# Load libraries

In [None]:
# base
import re
import os
import pandas as pd

# webscraper
from selenium import webdriver
from selenium.webdriver.common.by import By
import urllib.request

# multiprocessing
import multiprocessing as mp

# slow the scraper down a little
import time


# setup selenium scraper

We use a Selenium scraper in order to retrieve the audio sources from a website. We use an interactive selenium scraper for this as it allows for us to interact with the webpage. The audio-source is included in the html page when we activate the play-button for the various episodes. There might be an easier way to extract the audio-source without needing interactivity, but for now this was already a simple enough to implement.

In [None]:
driver = webdriver.Chrome(executable_path="../dependencies/chromedriver")


In [None]:
url = "https://podcastluisteren.nl/pod/Maarten-van-Rossem-De-Podcast"
driver.get(url)


# Find podcast titles and download links

We loop through the various html-elements containing episodes in order to retrieve information such as the titles, release date, duration, etc.

In [None]:
elements = driver.find_elements(By.XPATH, "//h4[@class='mt-1 text-left']")


In [None]:
titles = [element.text for element in elements]
titles = [title.replace("/", "-") for title in titles]


In [None]:
data = pd.DataFrame()
data["titles"] = titles


In [None]:
buttons = [element.find_element(By.XPATH, "../div/button") for element in elements]


In [None]:
date_duration = driver.find_elements(By.XPATH, "//h4[@class='text-left mb-4']")
date_duration = [element.text for element in date_duration]


In [None]:
data["date_and_duration"] = date_duration


Now we will interact with the webpage in order to retrieve the audio source links, which we can then use in order to download the audio files.

In [None]:
def find_audio_path(button, audio_element):
    """
    Start playing the audofiles and retrieve the src attribute.

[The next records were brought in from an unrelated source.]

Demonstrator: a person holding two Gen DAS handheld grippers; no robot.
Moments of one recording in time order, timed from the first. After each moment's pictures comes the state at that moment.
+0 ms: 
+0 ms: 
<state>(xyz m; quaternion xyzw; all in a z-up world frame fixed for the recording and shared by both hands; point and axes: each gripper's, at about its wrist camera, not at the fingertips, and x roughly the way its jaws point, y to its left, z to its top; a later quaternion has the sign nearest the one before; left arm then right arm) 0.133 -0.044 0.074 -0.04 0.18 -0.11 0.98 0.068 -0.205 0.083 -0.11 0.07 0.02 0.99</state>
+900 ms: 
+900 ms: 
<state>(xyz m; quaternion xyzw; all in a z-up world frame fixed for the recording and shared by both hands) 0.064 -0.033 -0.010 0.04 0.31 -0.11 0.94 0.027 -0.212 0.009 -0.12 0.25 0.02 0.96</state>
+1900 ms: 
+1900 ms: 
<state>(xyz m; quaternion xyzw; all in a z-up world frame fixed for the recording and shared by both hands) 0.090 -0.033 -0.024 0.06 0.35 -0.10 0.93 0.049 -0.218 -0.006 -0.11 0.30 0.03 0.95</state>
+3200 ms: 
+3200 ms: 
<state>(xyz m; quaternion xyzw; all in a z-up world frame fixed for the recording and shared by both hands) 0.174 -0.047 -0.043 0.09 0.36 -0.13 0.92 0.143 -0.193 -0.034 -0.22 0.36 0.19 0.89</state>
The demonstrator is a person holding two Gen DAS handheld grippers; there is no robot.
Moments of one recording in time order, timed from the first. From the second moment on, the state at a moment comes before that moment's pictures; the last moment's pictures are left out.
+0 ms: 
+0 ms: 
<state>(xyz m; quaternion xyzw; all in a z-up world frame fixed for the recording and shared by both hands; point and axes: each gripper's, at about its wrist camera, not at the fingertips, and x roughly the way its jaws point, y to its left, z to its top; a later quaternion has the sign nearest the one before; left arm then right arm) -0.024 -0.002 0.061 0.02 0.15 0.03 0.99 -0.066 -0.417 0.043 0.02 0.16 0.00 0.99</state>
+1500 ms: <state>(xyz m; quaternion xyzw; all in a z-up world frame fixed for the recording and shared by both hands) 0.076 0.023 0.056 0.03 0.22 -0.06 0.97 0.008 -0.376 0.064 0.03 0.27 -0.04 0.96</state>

    The src attribute is only available after getting we start playing the audiofile.
    The play button is clicked, making the source available.

    Parameters
    ----------
    button: selenium.element
        A play button on the website.
    audio_element: selenium.element
        The element containing the audio src.

    Returnsa
    -------
    src: str
        The link to the audiofile.
    """
    # Start stream of episode
    button.click()
    # Pause the stream, as we only need it loaded
    button.click()
    time.sleep(0.01)

    src = audio_element.get_attribute("src")
    return src


In [None]:
audio = driver.find_element(By.XPATH, "//audio")
sources = [find_audio_path(button, audio) for button in buttons]


In [None]:
data["sources"] = sources


Here we clean and transform some of the data stored in our DataFrame.

In [None]:
temp = data["date_and_duration"].str.split("|", n=1, expand=True)
data["date"] = temp[0]
data["duration"] = temp[1]
data = data.drop(columns="date_and_duration")


In [None]:
data["date"] = pd.to_datetime(data["date"])


In [None]:
episode = data["titles"].str.findall("(?:#)(\d+)").str[0]
data["episode"] = episode


In [None]:
data["episode"] = data["episode"].fillna(-9999)
data["episode"] = data["episode"].astype(int)


In [None]:
data["mp3_path"] = data["titles"].transform(lambda title: f"../data/audio/{title}.mp3")


In [None]:
data["txt_path"] = data["titles"].transform(
    lambda title: f"../data/text/file:{title}.mp3.txt"
)


In [None]:
data


### Write data to file

In [None]:
data.to_pickle("data.pickle")


# Download the mp3 files

In [None]:
use_cores = mp.cpu_count()


In [None]:
def download_mp3(source, title):
    """
    Download the audiofile from the source.
    The episode title is used for naming the file.

    Parameters
    ----------
    source : str
        Link to the audiofile.
    title : str
        title of the episode.
    """
    path = f"../data/audio/{title}.mp3"
    if os.path.exists(path):
        # if the path already exists, it is not downloaded again.
        return
    urllib.request.urlretrieve(source, path)
    time.sleep(2)


In [None]:
pool = mp.Pool(use_cores)
result = pool.starmap(download_mp3, tuple(zip(sources, titles)))